The five deliverables span every layer where push breaks at once: iOS and Android permission requests with a sensible opt-in UX and a re-ask path after a soft deny; device-token registration to your backend with refresh and de-duplication so one user does not collect stale tokens; topic subscription and user segmentation plus both scheduled and event-triggered sends for your [use_case]; rich payloads with images and action buttons and deep linking that routes correctly from cold start and background; and delivery and open-rate analytics with guidance on testing the whole loop on a real device. The structure works because push fails silently at the token, payload, deep link, and cold-start layers, and the prompt forces each one to be handled.
When to use it
- You are adding push notifications and need both the backend send logic and the client handling.
- You keep collecting stale device tokens and need refresh and de-duplication.
- You want topic-based segmentation plus scheduled and event-triggered sends.
- You need deep links that route correctly when the app is tapped from a killed state.

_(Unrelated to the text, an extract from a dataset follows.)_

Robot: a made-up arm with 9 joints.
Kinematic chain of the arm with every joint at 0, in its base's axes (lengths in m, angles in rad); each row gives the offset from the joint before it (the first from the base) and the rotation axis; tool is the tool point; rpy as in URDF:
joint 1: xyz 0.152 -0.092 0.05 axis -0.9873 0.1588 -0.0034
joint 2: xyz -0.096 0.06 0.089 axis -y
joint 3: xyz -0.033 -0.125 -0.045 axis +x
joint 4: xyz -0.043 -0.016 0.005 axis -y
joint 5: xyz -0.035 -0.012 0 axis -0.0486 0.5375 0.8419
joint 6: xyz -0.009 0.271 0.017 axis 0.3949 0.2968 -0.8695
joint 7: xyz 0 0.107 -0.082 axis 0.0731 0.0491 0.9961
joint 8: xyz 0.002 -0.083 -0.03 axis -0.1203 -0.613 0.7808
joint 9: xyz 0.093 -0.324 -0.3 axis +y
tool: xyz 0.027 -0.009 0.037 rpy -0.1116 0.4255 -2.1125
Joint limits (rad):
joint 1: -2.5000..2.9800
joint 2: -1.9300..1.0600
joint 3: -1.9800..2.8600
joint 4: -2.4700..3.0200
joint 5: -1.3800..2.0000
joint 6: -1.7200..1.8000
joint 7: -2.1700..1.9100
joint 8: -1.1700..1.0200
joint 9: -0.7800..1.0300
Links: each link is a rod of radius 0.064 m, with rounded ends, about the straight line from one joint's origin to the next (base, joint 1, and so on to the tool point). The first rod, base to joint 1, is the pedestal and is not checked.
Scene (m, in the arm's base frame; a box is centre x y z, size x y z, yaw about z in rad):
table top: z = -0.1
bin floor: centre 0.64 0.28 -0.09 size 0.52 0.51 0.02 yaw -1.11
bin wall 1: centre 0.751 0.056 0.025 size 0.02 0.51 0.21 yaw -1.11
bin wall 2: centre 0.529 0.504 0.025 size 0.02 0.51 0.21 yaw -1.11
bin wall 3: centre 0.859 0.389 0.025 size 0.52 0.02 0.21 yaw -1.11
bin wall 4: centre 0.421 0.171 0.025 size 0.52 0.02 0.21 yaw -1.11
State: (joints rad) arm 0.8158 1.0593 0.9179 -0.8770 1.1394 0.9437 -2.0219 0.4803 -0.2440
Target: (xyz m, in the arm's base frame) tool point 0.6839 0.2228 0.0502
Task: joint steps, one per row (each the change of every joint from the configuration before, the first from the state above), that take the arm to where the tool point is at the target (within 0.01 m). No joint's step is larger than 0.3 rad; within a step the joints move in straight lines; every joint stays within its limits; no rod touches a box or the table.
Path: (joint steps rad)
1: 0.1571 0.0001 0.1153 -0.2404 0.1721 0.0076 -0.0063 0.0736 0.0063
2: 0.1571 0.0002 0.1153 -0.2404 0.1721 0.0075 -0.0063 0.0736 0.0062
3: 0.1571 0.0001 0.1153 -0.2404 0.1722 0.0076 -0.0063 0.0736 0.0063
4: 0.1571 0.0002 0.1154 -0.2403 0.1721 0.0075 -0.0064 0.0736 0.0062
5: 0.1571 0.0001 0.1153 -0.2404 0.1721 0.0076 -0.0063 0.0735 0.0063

- You want delivery and open-rate analytics rather than fire-and-forget sends.
Example output
You get three fenced blocks: server code that registers and de-duplicates device tokens and sends scheduled and event-triggered notifications through your [service], client code handling permissions, the re-ask path, and deep-link routing from cold and background states, and an example rich payload with an image, action buttons, and the deep-link target for your [use_case].
Pro tips
- Always test the tap-from-killed-app path; it routes differently from a backgrounded app and breaks silently in production.

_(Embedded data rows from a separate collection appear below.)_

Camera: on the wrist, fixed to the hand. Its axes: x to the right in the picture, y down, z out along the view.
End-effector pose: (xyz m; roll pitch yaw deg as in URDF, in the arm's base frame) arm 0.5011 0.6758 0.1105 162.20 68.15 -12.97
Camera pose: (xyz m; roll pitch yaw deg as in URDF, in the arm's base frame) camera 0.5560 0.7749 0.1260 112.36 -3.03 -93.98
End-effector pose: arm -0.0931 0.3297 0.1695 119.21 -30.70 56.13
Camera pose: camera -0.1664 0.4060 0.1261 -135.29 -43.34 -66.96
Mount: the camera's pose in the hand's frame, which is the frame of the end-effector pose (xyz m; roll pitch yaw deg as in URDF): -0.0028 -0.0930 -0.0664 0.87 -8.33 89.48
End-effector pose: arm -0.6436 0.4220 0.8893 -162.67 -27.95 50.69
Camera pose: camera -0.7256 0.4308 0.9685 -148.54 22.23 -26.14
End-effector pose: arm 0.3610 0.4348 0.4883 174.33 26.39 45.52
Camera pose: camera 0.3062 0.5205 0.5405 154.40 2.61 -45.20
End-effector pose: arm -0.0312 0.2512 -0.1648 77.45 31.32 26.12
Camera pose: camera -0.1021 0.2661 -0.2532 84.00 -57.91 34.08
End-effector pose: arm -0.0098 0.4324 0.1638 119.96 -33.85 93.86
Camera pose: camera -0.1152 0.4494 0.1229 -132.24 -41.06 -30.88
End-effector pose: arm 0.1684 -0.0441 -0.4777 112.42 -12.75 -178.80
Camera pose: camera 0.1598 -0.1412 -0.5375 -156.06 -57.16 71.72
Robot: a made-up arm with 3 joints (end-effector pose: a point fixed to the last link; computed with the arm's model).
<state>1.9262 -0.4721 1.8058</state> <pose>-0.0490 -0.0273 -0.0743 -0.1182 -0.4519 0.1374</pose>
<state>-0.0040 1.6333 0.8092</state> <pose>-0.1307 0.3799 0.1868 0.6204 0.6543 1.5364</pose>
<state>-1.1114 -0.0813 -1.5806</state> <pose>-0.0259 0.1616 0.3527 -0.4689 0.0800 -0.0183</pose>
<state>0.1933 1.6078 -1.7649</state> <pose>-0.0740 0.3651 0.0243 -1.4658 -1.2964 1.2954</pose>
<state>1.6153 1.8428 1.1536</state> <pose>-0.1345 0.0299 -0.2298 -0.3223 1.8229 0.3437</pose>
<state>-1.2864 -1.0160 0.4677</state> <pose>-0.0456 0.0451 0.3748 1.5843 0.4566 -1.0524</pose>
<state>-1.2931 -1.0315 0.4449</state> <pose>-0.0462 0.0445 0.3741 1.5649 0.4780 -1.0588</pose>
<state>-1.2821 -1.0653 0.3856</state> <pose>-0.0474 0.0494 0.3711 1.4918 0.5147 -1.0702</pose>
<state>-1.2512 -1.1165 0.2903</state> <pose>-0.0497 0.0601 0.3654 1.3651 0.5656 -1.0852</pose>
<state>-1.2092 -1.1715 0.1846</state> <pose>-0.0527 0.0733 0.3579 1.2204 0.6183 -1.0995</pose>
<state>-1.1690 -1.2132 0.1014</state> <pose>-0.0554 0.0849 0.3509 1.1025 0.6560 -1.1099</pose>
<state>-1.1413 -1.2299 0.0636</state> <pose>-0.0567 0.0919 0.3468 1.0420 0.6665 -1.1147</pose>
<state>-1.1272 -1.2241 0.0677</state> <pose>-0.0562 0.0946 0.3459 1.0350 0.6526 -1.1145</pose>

- Get token refresh and de-duplication right early - stale tokens are why a user's notifications quietly stop arriving.
- Match
[service]to your real provider so the send code and payload format are correct as written. - Set
[use_case]specifically (order updates, re-engagement) so the segmentation and trigger logic fit your actual sends. - Design the soft-deny re-ask path deliberately; if you burn the OS permission prompt, you cannot ask again natively.
- Match
[backend]to your stack so the token-registration endpoint and send worker drop into your codebase. - Verify deep links route correctly from a backgrounded app too, not only cold start; the two paths hit different lifecycle hooks and one often works while the other does not.
- Track open rate alongside delivery, since a payload that delivers but never gets tapped usually means the copy or timing is wrong, not the plumbing.